What this task involves → Where a line of the data below has the string "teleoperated", copy that line.

Records from a collection:
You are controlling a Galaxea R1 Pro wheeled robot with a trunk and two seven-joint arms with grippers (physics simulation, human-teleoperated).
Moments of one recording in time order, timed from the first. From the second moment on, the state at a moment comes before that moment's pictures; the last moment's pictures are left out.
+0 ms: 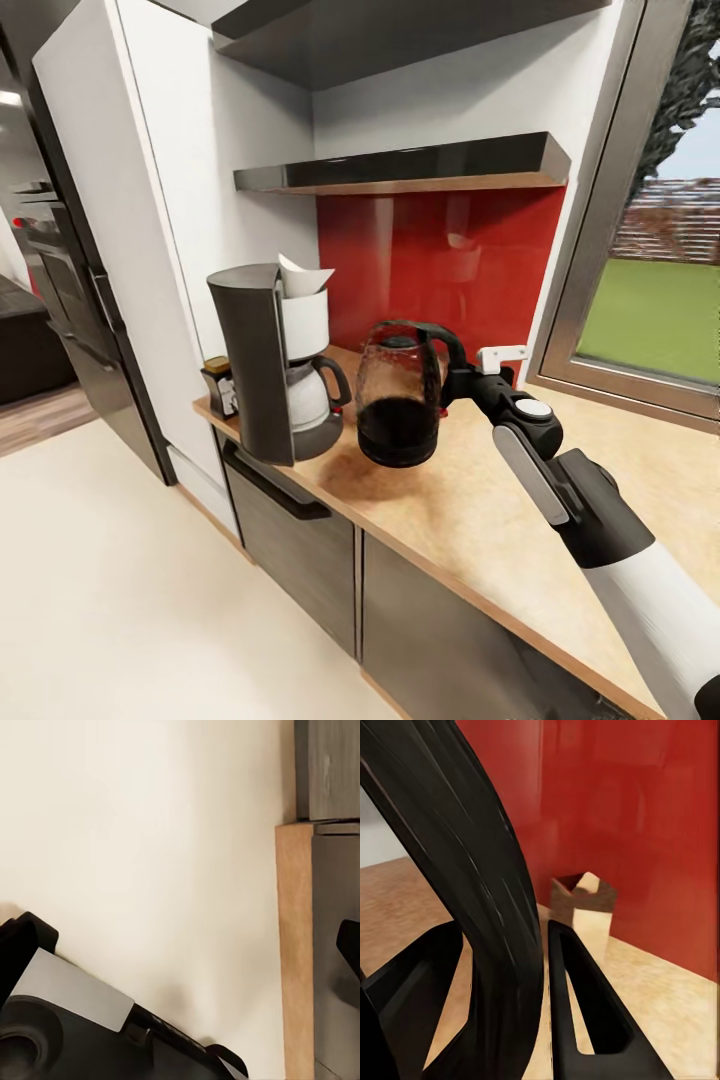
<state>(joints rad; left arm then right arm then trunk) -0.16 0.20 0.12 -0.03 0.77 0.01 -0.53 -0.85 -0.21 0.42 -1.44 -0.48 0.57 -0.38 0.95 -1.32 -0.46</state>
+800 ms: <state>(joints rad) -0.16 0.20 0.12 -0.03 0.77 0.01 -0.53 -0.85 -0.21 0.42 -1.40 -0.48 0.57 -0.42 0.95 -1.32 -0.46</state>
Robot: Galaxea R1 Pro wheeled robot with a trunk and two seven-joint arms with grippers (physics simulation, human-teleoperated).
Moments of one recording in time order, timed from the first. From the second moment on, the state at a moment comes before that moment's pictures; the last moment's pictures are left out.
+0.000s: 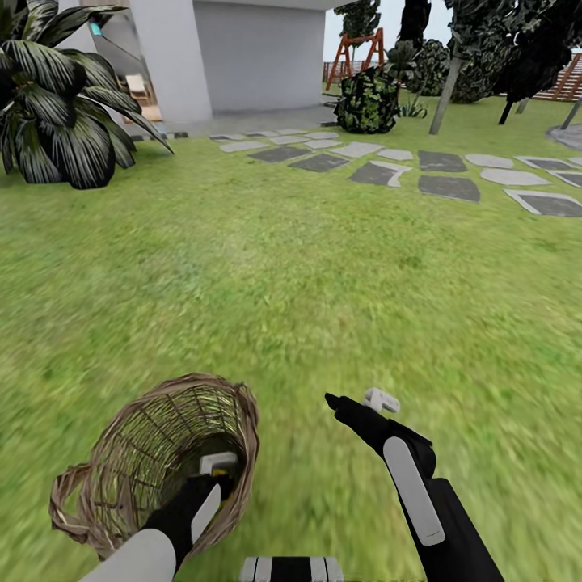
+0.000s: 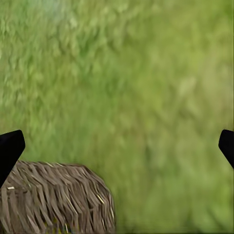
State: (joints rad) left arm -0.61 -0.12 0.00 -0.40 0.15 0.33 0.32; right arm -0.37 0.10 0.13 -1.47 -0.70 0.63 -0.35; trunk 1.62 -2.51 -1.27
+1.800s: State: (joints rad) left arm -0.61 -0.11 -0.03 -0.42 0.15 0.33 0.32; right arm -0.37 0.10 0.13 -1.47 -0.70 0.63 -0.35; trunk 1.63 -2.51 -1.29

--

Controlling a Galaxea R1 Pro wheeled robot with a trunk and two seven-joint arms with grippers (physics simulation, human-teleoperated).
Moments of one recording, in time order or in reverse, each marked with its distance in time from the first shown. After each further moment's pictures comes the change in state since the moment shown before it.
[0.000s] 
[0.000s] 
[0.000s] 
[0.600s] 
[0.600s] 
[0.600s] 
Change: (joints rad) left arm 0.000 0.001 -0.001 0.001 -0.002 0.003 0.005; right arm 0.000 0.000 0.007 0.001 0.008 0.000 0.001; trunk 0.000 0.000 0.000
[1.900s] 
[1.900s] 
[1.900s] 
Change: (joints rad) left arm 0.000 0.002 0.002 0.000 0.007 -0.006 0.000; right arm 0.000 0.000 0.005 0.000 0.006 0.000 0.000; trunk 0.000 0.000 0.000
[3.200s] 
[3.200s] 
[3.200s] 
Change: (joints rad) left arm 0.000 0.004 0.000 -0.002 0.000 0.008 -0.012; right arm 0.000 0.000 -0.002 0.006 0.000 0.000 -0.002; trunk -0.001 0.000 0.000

Your solution →
You are controlling a Galaxea R1 Pro wheeled robot with a trunk and two seven-joint arms with grippers (physics simulation, human-teleoperated).
Robot: Galaxea R1 Pro wheeled robot with a trunk and two seven-joint arms with grippers (physics simulation, human-teleoperated).
Controlling a Galaxea R1 Pro wheeled robot with a trunk and two seven-joint arms with grippers (physics simulation, human-teleoperated).

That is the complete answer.